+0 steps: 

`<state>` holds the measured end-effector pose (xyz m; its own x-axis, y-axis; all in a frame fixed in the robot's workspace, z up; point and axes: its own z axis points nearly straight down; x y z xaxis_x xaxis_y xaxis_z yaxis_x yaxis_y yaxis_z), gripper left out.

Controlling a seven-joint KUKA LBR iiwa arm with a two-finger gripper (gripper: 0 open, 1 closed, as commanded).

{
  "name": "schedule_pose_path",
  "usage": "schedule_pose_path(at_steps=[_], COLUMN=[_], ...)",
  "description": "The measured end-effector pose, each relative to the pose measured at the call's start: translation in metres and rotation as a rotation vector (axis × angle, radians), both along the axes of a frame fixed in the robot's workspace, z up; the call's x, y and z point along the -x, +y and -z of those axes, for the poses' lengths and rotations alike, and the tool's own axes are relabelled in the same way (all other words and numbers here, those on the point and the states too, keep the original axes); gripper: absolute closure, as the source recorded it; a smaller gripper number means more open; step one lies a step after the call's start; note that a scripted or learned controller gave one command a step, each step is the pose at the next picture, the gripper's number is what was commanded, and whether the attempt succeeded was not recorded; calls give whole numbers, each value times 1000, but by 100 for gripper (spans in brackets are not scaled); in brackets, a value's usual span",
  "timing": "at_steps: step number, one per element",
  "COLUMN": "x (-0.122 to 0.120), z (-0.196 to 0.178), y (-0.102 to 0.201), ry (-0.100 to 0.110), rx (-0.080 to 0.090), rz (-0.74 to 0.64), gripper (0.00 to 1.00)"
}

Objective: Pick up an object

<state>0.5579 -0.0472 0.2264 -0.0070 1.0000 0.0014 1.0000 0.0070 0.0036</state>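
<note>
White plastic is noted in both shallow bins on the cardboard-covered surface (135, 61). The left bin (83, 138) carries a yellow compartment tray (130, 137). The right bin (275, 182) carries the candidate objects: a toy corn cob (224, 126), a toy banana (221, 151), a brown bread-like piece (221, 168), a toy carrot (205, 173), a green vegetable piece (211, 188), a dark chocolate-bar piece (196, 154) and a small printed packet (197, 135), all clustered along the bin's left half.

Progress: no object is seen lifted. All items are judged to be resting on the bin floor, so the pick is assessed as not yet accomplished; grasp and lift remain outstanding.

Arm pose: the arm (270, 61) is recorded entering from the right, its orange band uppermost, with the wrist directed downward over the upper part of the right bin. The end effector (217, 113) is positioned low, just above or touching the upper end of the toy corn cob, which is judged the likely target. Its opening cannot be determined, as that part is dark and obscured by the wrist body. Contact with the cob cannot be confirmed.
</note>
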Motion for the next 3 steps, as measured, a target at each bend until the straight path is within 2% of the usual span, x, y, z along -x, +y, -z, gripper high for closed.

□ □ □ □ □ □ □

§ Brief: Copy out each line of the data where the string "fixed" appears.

§ Written answer:
`<state>` holds the measured end-effector pose (xyz m; its own x-axis, y-axis; all in a frame fixed in the robot's workspace, z up; point and axes: its own z axis points nearly straight down; x y z xaxis_x xaxis_y xaxis_z yaxis_x yaxis_y yaxis_z), gripper left out.
  "description": "The measured end-effector pose, each relative to the pose measured at the call's start: translation in metres and rotation as a rotation vector (axis × angle, radians), both along the axes of a frame fixed in the robot's workspace, z up; the call's x, y and z point along the -x, +y and -z of those axes, for the poses' lengths and rotations alike, and the tool's own axes are relabelled in the same way (all other words and numbers here, those on the point and the states too, keep the original axes); gripper: absolute closure, as the source recorded it; a smaller gripper number means more open; step one lies a step after the call's start; note that a scripted or learned controller gave one command a step, each step is the pose at the next picture, the gripper's number is what was commanded, and whether the attempt succeeded was not recorded; calls give whole numbers, each value times 1000, but by 100 for gripper (spans in brackets are not scaled); in brackets, a value's usual span",

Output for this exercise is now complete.